In some cultures, it is correct to be silent while eating . . . in others, one must continue to talk (we have met not merely to eat, but also to commune with fellow human beings).
The author insists that every human society without exception observes eating rules. From this perspective, it is overwhelmingly evident that manners in deportment, behavior and speech will follow and that conforming to such rules, decreed or implied, creates harmony, orderliness and class distinctions and, in excess, snobbery. Are we witnessing a deterioration of these structures that is inevitably linked with growing chaos in our society?
Table manners, Visser explains, are social agreements emphasizing that no one will intrude upon others' sensitivities. To share food is the ultimate in social behavior because it implies the forging of a family relationship although the event may last only for a short time.
The book is free of prejudice. The world of cannibalism is treated with scientific respect. Although the idea of eating other humans is abhorrent, civilized people do not react with equal horror at the prospect of killing people or eating animals. Both Sigmund Freud and the French philosopher Montaigne observed that if you can classify them as enemies, you can kill them with justice.

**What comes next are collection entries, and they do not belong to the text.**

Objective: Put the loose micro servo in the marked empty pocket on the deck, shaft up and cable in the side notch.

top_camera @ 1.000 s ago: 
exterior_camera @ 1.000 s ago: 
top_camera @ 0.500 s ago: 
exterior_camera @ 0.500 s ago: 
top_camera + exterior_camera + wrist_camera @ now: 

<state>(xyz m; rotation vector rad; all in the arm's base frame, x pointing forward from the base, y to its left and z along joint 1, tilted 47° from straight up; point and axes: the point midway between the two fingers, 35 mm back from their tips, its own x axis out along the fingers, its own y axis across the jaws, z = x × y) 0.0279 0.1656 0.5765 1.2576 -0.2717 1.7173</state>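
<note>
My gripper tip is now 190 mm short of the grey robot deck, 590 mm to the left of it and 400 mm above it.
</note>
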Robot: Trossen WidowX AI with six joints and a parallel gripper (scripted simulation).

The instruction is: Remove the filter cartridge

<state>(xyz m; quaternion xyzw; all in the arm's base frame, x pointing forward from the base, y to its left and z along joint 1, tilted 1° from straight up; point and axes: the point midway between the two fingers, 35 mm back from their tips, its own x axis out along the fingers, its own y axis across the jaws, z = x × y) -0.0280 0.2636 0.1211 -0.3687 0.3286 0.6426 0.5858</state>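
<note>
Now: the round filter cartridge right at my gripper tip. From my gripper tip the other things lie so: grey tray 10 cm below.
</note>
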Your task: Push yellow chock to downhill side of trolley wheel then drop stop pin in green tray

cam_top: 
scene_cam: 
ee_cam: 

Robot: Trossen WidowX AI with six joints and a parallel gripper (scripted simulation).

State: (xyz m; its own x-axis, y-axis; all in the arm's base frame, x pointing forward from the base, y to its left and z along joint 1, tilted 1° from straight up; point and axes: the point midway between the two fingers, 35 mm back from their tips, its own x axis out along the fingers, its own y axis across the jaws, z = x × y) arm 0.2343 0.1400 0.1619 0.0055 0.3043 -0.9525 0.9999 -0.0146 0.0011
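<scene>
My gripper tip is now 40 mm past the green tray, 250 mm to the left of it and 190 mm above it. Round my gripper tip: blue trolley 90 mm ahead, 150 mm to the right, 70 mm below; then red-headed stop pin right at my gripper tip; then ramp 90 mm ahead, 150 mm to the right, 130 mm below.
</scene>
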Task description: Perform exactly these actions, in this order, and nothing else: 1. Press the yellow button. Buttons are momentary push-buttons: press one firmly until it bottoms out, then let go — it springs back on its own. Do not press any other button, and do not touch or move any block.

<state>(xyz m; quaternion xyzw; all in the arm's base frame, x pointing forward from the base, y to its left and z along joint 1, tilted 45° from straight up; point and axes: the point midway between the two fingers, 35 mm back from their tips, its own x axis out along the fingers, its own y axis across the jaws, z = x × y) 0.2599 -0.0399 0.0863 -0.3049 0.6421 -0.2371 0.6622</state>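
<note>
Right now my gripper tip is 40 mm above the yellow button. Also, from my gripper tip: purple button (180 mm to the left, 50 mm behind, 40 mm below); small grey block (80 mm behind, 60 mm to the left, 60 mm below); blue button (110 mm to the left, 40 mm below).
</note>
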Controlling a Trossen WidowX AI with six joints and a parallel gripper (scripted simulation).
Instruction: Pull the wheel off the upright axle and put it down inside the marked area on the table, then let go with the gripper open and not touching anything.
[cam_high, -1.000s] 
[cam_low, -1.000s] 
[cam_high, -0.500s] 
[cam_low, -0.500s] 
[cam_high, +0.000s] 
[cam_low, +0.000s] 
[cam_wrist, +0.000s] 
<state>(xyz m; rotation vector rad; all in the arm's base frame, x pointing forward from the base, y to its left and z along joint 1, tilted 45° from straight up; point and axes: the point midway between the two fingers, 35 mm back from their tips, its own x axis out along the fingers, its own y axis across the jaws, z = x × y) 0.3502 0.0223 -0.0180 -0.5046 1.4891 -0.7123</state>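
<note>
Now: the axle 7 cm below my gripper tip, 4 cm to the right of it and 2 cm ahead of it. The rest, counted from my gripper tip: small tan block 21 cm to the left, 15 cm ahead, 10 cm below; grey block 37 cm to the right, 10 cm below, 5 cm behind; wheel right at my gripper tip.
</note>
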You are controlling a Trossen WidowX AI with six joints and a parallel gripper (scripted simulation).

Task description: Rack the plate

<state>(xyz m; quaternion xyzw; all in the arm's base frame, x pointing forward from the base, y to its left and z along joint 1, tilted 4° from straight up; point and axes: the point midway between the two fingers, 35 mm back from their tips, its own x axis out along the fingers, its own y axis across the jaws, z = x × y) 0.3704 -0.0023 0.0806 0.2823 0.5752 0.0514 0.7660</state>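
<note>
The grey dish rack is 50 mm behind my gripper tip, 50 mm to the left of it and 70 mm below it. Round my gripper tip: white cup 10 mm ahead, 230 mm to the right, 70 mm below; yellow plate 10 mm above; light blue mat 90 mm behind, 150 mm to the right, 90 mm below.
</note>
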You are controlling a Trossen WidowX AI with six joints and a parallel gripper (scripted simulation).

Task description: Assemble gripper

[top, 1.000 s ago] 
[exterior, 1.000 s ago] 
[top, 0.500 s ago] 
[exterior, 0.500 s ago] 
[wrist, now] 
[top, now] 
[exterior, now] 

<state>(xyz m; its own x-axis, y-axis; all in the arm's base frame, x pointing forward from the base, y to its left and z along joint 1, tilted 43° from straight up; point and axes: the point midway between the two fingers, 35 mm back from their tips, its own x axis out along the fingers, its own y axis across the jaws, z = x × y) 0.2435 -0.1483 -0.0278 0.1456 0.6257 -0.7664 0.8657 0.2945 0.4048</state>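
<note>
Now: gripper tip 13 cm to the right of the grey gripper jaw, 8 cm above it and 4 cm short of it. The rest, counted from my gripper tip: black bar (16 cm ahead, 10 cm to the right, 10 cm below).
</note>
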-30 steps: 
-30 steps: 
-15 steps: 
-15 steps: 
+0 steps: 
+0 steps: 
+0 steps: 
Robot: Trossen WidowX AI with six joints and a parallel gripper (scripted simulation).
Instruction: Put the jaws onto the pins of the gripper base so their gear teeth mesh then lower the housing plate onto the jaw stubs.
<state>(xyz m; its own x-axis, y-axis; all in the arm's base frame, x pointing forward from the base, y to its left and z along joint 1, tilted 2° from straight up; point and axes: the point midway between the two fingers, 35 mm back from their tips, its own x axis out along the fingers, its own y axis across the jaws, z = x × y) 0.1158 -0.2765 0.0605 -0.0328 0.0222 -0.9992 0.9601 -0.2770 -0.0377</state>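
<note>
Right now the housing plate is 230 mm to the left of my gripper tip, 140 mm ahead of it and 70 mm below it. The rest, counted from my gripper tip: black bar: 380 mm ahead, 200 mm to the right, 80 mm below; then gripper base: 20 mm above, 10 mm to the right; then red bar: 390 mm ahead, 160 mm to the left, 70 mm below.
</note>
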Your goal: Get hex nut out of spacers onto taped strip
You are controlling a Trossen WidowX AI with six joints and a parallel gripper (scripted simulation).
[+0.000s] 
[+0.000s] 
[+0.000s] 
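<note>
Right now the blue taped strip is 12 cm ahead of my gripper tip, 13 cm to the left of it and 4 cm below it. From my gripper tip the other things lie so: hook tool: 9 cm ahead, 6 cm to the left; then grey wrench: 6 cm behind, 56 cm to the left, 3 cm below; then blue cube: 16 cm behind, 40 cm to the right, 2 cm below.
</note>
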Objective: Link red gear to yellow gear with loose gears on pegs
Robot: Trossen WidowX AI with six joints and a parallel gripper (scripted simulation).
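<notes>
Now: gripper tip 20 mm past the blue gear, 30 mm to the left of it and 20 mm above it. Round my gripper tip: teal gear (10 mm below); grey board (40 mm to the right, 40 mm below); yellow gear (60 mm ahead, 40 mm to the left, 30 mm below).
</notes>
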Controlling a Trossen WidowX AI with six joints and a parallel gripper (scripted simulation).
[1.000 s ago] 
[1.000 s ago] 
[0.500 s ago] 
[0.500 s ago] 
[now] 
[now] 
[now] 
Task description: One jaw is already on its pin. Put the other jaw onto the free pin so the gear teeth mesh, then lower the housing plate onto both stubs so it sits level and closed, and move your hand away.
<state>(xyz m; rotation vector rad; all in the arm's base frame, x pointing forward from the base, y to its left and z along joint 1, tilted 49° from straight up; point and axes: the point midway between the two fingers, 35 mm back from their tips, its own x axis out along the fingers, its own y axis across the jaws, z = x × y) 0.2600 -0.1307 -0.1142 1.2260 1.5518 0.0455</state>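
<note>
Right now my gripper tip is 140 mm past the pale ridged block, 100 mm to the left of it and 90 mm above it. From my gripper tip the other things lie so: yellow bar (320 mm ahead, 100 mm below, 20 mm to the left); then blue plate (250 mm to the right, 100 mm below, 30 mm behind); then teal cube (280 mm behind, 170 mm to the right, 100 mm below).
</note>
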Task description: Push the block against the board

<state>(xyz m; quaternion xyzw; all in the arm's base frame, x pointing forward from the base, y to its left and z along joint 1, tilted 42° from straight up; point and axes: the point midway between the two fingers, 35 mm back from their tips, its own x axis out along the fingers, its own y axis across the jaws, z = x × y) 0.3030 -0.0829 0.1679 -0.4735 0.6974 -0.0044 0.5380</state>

Archaeologists have recorded the incidence of cannibalism throughout human history. Less known is the fact that the Aztecs of Mexico, although highly respected for their achievements in government, social organization, and feats of architecture, devoted much of their culinary arts to the eating of human beings. The practice was an institutionalized in Aztec society as our tradition of feasting upon turkey at Thanksgiving and haute cuisine involving roasting, frying, and steeping human flesh in sauces as we prepare animal meat in modern society.
Tourists quite commonly visit marvels as mightly as the Pyramids of Egypt, Margaret Visser observes, but come home really jolted by, and unable to forget, the Egyptian manner of pouring tea into a glass until it slops into the saucer. When eating and drinking we are particularly sensitive and vigilant and react to the slightest deviation from what we have learned to regard as proprieties."
Manners are not always restrictive. They also pressure people into behaving in predictable fashion: when we know what to do and expect, we can interact on occasions, relying upon the rules of politeness to deal with the apprehensions of meeting others, making decisions, conferring, parting and commemorating. Rituals are there, the writer assures us, to make difficult passage easier.
We have been programmed, the book makes clear, to congregate as families did during prehistoric times. The focus of nomadic life, the communal fire, has been replaced by gathering in the kitchen, an event that defined the necessity for communal affection to our present era. (One can wonder how hasty visits to the nearest fast-food restaurants will eventually replace human need for "gathering around the heart.")
Li Chi, the Chinese Book of Rites (compiled in the first century, A.D.) warned that "the ruin of states, the destruction of families, and the perishing of individuals are always preceded by their abandonment of the rules of propriety."
How Rude Are We?
(From The Rituals of Dinner)
Modern manners increasingly force us to be casual . . . Politeness, whether formal or informal, has always involved manipulating social distance. The kind of politeness that we call formality deliberately keeps people apart. Its purpose is partly to prevent prying and to slow down the process of familiarization in order to give each party time to appraise the other.
Modern society has more than enough devices for keeping people apart. We sleep in separate rooms, live and eat in separate quarters, move around within the closed doors of metal vehicles . . . When we meet, therefore, with the express purpose of socializing, we cannot afford to be distant.